Your goal:
Output every record verbatim, and omit each picture.

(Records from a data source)
+++

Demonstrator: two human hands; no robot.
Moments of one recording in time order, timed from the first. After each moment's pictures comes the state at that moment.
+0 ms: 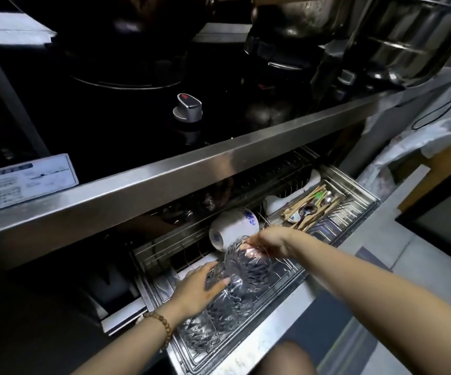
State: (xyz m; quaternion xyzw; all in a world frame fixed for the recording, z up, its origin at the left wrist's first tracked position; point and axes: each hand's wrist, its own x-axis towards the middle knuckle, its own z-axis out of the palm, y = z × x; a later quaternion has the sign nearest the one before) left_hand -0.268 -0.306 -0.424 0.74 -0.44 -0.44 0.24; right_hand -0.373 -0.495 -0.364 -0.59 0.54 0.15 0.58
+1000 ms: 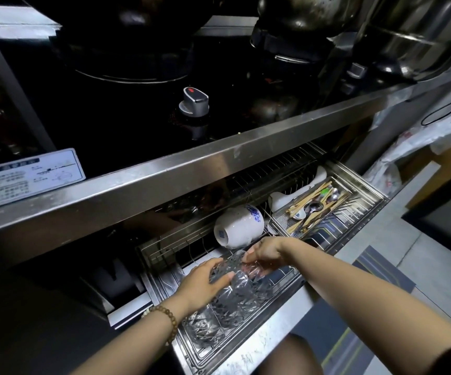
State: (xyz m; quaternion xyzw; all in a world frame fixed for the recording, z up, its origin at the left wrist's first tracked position) left_hand -0.265 -0.309 -0.427 0.75 -0.43 -0.43 0.26; right_hand -0.368 -0.491 -0.402 -0.59 0.50 0.32 0.55
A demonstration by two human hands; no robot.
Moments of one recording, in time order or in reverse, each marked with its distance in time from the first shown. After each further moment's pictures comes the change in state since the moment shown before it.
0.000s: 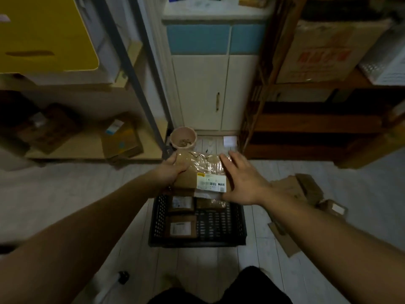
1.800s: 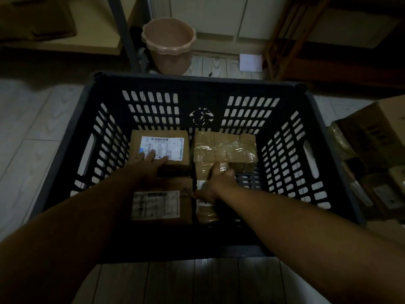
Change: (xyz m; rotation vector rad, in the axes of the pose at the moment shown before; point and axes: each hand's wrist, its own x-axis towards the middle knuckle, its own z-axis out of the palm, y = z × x) left_hand 0.520 -0.502 0.052 1.381 -0.065 0.036; right_hand 0.240 0.167 0.622 0.171 -0.400 0.744
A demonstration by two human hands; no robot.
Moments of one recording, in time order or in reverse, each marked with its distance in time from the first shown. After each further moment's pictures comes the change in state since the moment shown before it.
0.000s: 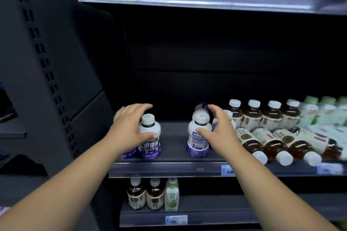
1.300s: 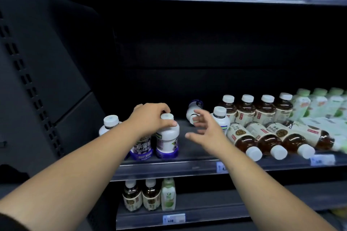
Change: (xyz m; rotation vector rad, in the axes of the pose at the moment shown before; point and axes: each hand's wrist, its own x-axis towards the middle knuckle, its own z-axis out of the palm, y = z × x) left_hand 0.061 0.056 0.029 0.025 -0.297 -0.051; right_hand 0.000 0.023 0.012 0.238 -0.159 0.067
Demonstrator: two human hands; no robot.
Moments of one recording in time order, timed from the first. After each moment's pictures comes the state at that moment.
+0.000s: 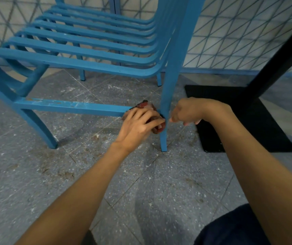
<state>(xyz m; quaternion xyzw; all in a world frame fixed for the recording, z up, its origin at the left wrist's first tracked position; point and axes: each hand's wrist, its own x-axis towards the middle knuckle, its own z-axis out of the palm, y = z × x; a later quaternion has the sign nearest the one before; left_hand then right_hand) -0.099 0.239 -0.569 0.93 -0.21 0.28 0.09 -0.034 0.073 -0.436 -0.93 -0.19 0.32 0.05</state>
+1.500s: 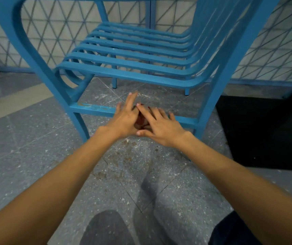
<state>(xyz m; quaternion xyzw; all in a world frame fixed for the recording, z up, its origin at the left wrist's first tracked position) -0.128 0.364 -0.513 1.00 0.01 0.01 0.09 -0.080 0.208 -0.521 -0.90 -0.42 0.08 0.06</state>
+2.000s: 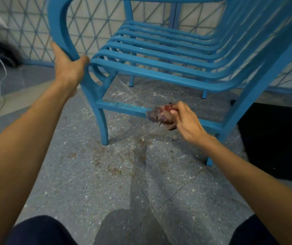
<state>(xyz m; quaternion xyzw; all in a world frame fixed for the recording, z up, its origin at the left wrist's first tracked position) -0.162 0.528 -0.418 0.75 0.32 0.38 0.43 -0.068 0.223 -0.522 -0.89 -0.34 0.02 0.30</state>
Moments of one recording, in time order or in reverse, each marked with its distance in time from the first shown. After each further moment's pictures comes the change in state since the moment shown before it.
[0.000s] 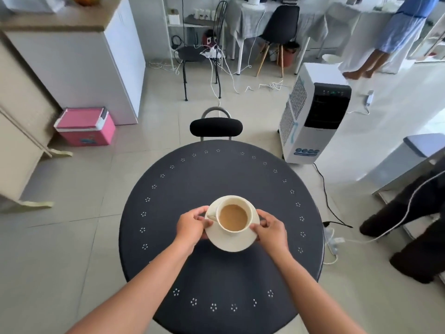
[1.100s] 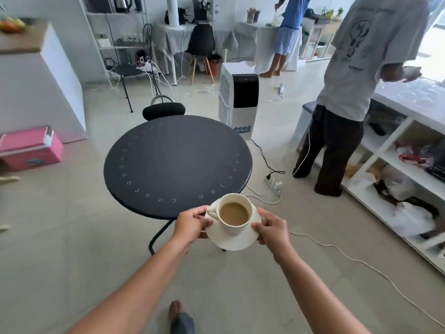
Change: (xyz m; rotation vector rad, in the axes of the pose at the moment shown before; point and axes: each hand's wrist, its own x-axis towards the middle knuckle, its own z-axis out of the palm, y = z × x) left_hand -0.322 -0.159 -0.020 0.167 -0.383 0.139; right_hand -0.391 0.156 -0.068 0.229 0.247 0.008
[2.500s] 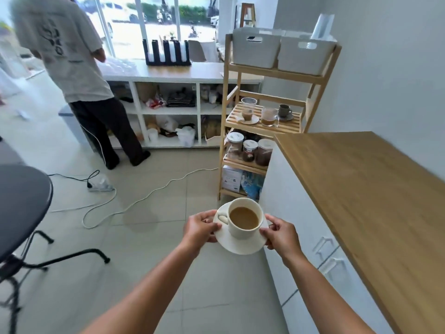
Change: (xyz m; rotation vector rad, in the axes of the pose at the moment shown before) left_hand -0.420 -0.163 0.112 0.473 -1.092 0.059; right_hand -0.621 0.175 -0.040 0.249 1.135 0.349
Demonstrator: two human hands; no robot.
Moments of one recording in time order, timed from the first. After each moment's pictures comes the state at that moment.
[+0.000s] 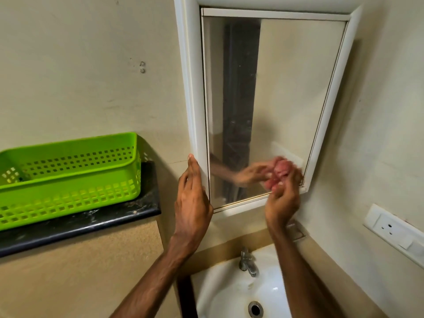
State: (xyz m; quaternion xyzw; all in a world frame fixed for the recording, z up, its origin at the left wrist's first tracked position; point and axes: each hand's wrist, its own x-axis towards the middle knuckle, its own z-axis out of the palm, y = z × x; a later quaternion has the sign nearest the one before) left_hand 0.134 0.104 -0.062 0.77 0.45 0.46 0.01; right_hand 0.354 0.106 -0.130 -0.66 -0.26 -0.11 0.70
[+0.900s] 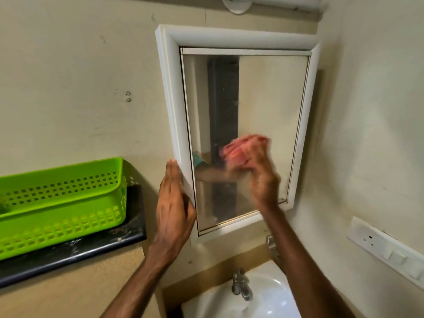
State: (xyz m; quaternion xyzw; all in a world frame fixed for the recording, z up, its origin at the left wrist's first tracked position) left_hand 0.129 0.113 -0.027 0.76 0.39 0.52 0.00; right_hand 0.370 0.117 -0.033 -0.50 -0.57 -0.30 0.58
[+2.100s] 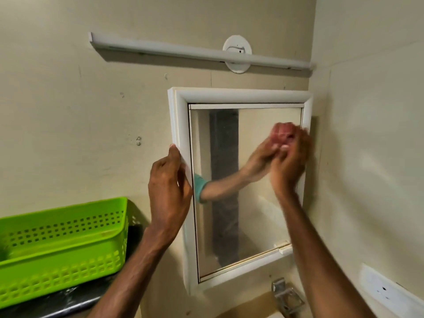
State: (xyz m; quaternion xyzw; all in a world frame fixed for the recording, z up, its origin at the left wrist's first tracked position) left_hand 0.139 0.134 0.102 0.70 0.35 0.62 -0.09; right_hand 0.418 0.139 0.112 -0.55 -0.34 -0.32 0.69
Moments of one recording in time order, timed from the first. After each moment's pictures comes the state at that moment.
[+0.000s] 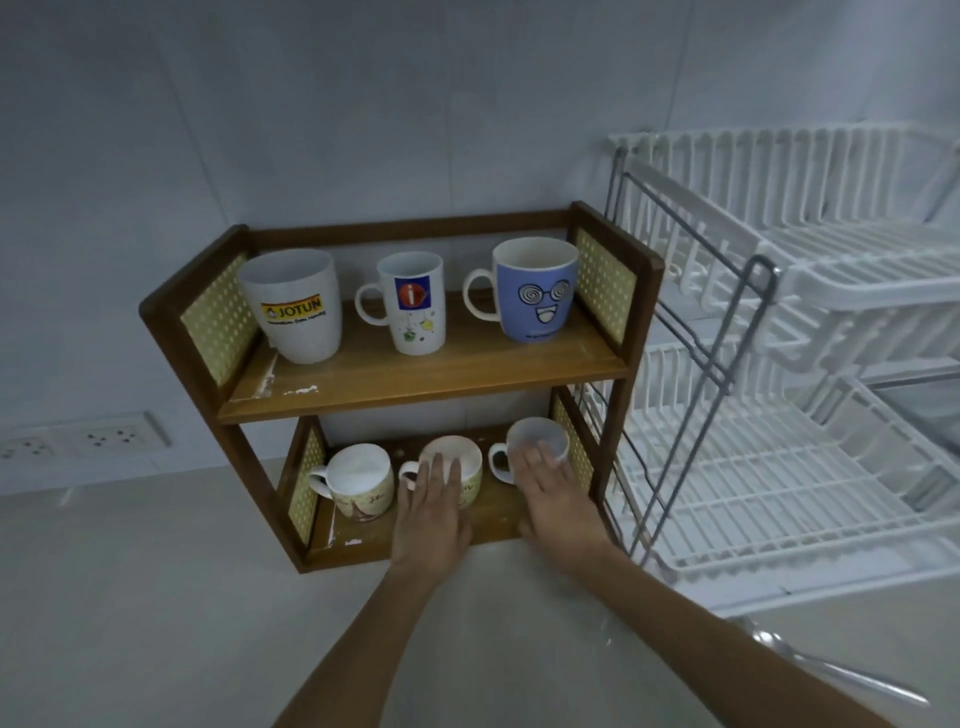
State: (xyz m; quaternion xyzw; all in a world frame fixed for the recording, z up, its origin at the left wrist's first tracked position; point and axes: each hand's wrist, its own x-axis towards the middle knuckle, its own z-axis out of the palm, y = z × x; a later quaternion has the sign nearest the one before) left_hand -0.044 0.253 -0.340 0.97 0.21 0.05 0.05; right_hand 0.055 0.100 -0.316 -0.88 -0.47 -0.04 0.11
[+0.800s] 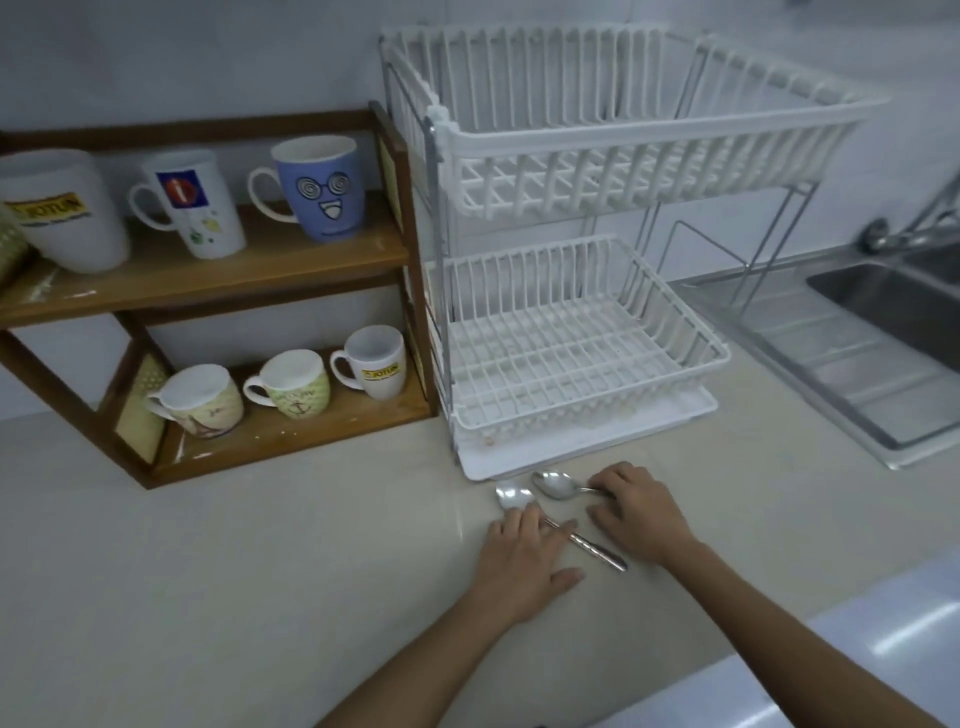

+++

Solution for this task:
Demonstrator: two human hands; no robot.
Moments of one recording in time order, timed from the first. After each moment's pictures comes the state at that moment.
+0 ms: 
State: (xyz m; quaternion xyzw; all in a world frame fixed for the recording, z up, its origin at the left wrist's first tracked position; point and axes: each hand's wrist, its own x-axis towards the middle knuckle, its own z-axis out of the palm, y = z × x; a later quaternion has the sign nearest the one before) left_hand -0.268 -0.306 -0.424 0.74 -0.44 -0.44 0.24; right_hand -0.373 -0.495 -0.364 -0.59 0.54 0.15 0.58
+1000 ms: 
State: (xyz m; quaternion xyzw; all in a world frame fixed for the recording, z up, its origin at the left wrist's first tracked position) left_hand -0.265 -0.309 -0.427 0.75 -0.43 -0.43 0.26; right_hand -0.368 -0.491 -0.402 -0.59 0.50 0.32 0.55
A demonstration by two human hands; no robot.
Moments of one recording, in time order or in reverse, each marked with its distance in time from the first shown. After each further moment's pictures comes the change in state since the moment shown before it.
0.000s: 
1.800s: 
Change: (xyz m; rotation vector rad, in the axes of the pose at the moment shown before; point and axes: each hand's wrist, its own x-axis towards the middle knuckle, its own z-axis out of the palm, y = z × x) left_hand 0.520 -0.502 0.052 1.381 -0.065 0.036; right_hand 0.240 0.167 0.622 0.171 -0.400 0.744
A demonstration by two human hands; no robot.
Moments of one recording, in time order or in reverse, each marked with its distance in time from the first shown. After each further moment's pictures comes the change in state since the moment shown before it.
0.000s: 
1.300s: 
Change: (xyz m; rotation vector rad, in the axes of the pose at the moment shown before; point and axes: each hand's wrist, its own x-axis towards the middle knuckle, its own z-axis out of the palm, y = z × x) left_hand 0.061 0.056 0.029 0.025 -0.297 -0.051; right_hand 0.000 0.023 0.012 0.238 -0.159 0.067
Demonstrator: two human hands; no robot.
Moments of one recording in time order, timed from the first. After each moment's pictures comes the state at that moment.
+0.000s: 
<state>(xyz m; quaternion xyzw; all in a world frame fixed for the recording, z up, its origin at the left wrist's first tracked position; point and axes: each hand's wrist, its own x-axis towards the middle knuckle, its own z-axis out of the palm, y = z × x; a later quaternion has the sign nearest the one before; left_hand then right_hand) -0.099 0.239 -0.569 0.93 -0.21 0.28 0.09 -0.034 0.073 -0.436 -0.93 -0.19 0.32 0.05</state>
+1.500s: 
<state>(xyz m; quaternion xyzw; all in a world frame fixed for the recording, z up, its origin at the left wrist's first tracked position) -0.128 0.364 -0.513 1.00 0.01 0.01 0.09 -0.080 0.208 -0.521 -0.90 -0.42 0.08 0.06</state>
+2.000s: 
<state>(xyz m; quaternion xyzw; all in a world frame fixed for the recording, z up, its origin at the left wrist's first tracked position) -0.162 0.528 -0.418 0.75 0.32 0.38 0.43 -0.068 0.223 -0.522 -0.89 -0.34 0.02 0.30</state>
Moments of one recording, in time order or in reverse, each marked with its distance in time from the first shown. After each further moment's pictures comes the change in state since the moment shown before it.
[0.000s] 
[1.100s] 
Change: (xyz m; rotation vector rad, in the axes of the pose at the moment shown before; point and axes: each hand's wrist, its own x-axis towards the middle knuckle, its own z-axis out of the palm, y = z × x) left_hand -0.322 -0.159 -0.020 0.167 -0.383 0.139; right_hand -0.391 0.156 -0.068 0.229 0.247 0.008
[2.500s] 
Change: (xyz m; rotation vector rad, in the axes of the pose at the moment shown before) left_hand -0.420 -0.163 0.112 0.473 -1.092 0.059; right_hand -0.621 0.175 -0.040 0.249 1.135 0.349
Demonstrator: two human hands; no robot.
Moments of one recording in time order, timed from the first. After each moment's pictures comes the state at that moment.
[+0.000s] 
State: (xyz m; quaternion xyzw; all in a world frame fixed for the recording, z up, its origin at the left wrist's first tracked position; point and axes: each hand's wrist, its own x-axis towards the middle knuckle, its own z-axis out of the palm, y = z × x; a later quaternion has the sign nearest the one before) left_hand 0.134 0.104 -0.062 0.77 0.45 0.46 0.01; right_hand 0.354 0.106 -0.130 -0.66 -0.26 -0.11 0.70
[+0.900s] 
State: (xyz m; quaternion xyzw; all in a world frame fixed for the recording, z up, its origin at the left wrist's first tracked position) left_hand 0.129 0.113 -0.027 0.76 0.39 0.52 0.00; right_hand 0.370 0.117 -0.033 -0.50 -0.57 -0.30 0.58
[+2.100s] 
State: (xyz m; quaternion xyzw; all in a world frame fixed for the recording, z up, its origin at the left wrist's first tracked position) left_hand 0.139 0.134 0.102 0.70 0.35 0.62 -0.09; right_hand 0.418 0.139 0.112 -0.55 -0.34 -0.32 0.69
Moments of one recording in time order, timed from the first. After each moment's pictures comes the state at that moment.
[+0.000s] 
State: (xyz m; quaternion xyzw; all in a world frame fixed for the recording, z up, its origin at the left wrist's first tracked position; point and axes: each hand's wrist, its own x-axis towards the middle knuckle, its own z-axis out of the palm, y = z × x; a later quaternion has the sign nearest the one before) left_hand -0.044 0.253 -0.340 0.97 0.21 0.05 0.05; right_hand 0.055 0.100 -0.316 -0.88 -0.47 -0.04 0.11
[+0.800s] 

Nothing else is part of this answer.